* What to do: Up to and including the line with "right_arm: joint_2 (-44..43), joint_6", repeat every line of the listing exactly, beginning at the first.

* Data provided:
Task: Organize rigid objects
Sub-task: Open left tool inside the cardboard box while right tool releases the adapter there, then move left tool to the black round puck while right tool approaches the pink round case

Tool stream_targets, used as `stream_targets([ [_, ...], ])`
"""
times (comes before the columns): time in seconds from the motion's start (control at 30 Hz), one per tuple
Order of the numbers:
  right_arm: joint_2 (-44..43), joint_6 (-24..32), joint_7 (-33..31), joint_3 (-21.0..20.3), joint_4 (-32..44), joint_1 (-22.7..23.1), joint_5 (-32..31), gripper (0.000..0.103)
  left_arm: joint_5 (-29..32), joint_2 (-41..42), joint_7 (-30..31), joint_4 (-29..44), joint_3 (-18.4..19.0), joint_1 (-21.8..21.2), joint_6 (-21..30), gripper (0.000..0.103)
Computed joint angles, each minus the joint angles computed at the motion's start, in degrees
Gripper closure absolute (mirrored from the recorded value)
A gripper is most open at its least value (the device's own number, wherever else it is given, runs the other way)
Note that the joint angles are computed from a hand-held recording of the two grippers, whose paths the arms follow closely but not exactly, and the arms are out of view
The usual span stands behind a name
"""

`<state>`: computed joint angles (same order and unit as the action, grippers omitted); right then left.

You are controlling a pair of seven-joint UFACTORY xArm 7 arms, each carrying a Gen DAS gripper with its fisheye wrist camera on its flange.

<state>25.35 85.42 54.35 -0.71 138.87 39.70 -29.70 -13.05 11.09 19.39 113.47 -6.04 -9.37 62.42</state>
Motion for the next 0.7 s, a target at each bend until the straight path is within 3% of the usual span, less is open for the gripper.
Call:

* Answer box:
Task: Organize rigid objects
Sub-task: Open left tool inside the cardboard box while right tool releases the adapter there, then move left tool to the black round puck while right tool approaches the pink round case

Tool stream_targets, used as `stream_targets([ [_, ...], ])`
"""
times (comes before the columns): time in seconds from the motion's start (control at 30 Hz), one per tuple
Order of the numbers:
  right_arm: joint_2 (-44..43), joint_6 (-24..32), joint_7 (-33..31), joint_3 (-21.0..20.3), joint_4 (-32..44), joint_1 (-22.7..23.1), joint_5 (-32..31), gripper (0.000..0.103)

Nothing remains to be added to the response.